From the 1965 election up to the end of Rhodesia in 1979, all of the 'A' Roll seats and European seats were won by Rhodesian Front candidates. These wins were clearly the will of the white voters who felt that the Rhodesian Front was the best choice to lead Rhodesia through the difficult years of sanctions and guerilla war. The 'B' Roll seats were held by Tribal Chiefs and independent candidates. These results ensured a Black African being the Leader of the parliamentary opposition.

==Summary of elections==

===Administration by the British South Africa Company===
- 17 April 1899: Election to the 1st Legislative Council.
- 17 March 1902: Election to the 2nd Legislative Council.
  - 22 May 1903: Addition elections to the 2nd Legislative Council.
- 6 March 1905: Election to the 3rd Legislative Council (in fact, all seats were elected unopposed).
- 24 April 1908: Election to the 4th Legislative Council.
- 12 April 1911: Election to the 5th Legislative Council.
- 18 March 1914: Election to the 6th Legislative Council.
- 30 April 1920: Election to the 7th Legislative Council. Responsible Government Association 11 (including 1 joint with Rhodesia Labour Party); Rhodesia Labour Party 1, Independent 1.

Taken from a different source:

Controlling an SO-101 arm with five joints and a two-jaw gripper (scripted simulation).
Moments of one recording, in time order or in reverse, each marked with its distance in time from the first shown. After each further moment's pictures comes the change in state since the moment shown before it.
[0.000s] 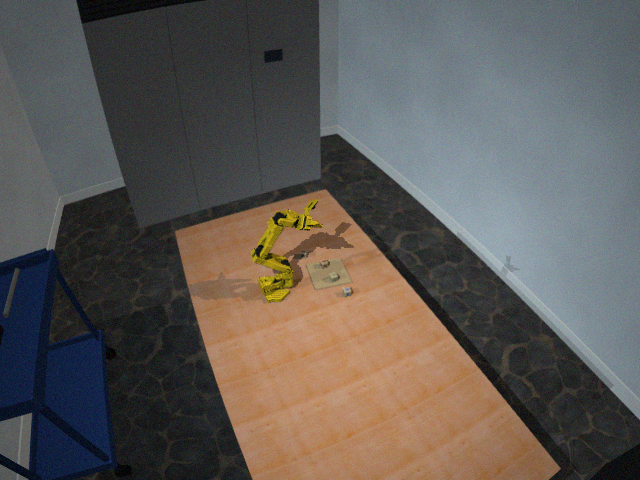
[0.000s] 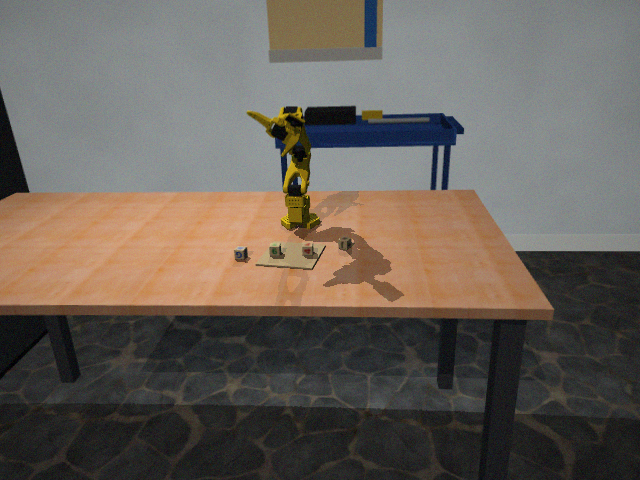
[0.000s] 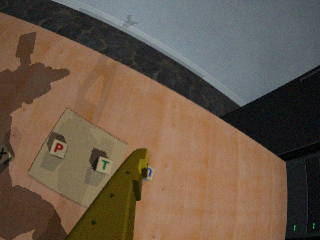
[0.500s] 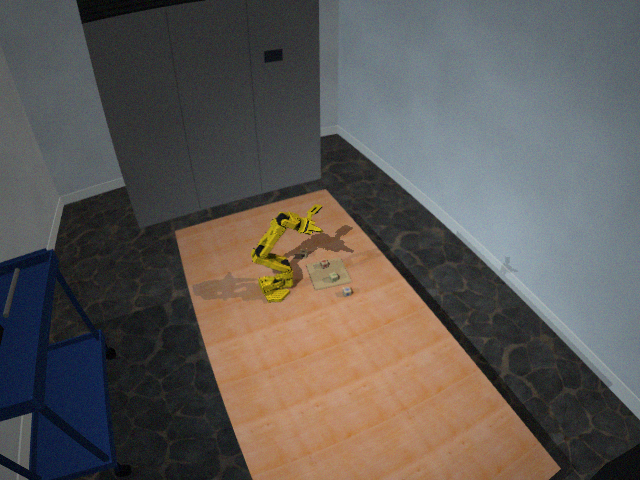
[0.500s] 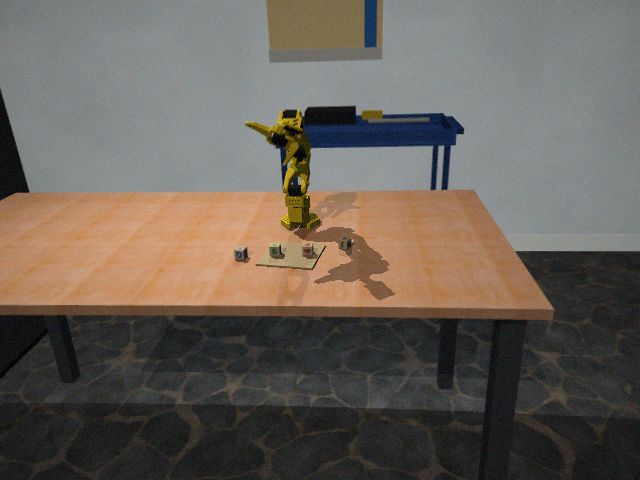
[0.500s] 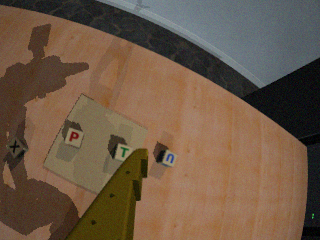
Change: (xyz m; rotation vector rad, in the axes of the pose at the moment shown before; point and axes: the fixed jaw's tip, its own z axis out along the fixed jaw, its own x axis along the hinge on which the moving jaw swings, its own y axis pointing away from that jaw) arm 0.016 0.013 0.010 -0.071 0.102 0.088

===Responsible Government===
- 29 April 1924: 1st Legislative Assembly. Rhodesia Party 26, Independents 4.
- 19 September 1928: 2nd Legislative Assembly. Rhodesia Party 22, Progressive Party 4, Rhodesia Labour Party 3, Independent 1.
- 6 September 1933: 3rd Legislative Assembly. Reform Party 16, Rhodesia Party 9, Rhodesia Labour Party 5.
- 7 November 1934: 4th Legislative Assembly. United Party 24, Rhodesia Labour Party 5, Reform Party 1.
- 14 April 1939: 5th Legislative Assembly. United Party 23, Rhodesia Labour Party 7.
- 25 April 1946: 6th Legislative Assembly. United Party 13, Liberal Party 12, Rhodesia Labour Party 3, Southern Rhodesia Labour Party 2.
- 15 September 1948: 7th Legislative Assembly. United Party 24, Liberal Party 5, Rhodesia Labour Party 1.
- 27 January 1953: 8th Legislative Assembly. United Rhodesia Party 26, Independents 2, Independent Labour 1, Independent Rhodesia Party 1.
- 5 June 1958: 9th Legislative Assembly. United Federal Party 17, Dominion Party 13.
- 14 December 1962: 10th Legislative Assembly. Rhodesian Front 35, United Federal Party 29, Independent 1.
- 7 May 1965: 11th Legislative Assembly. Rhodesian Front 50, Rhodesia Party 10, Independent 5.

===Unilateral Independence===
- 10 April 1970: 1st House of Assembly. Rhodesian Front 50, Independent 9, Centre Party 7.
- 30 July 1974: 2nd House of Assembly. Rhodesian Front 50, Independent 9, ANC supported Independents 6, Centre Party 1.
- 31 August 1977: 3rd House of Assembly. Rhodesian Front 50, Independent 16.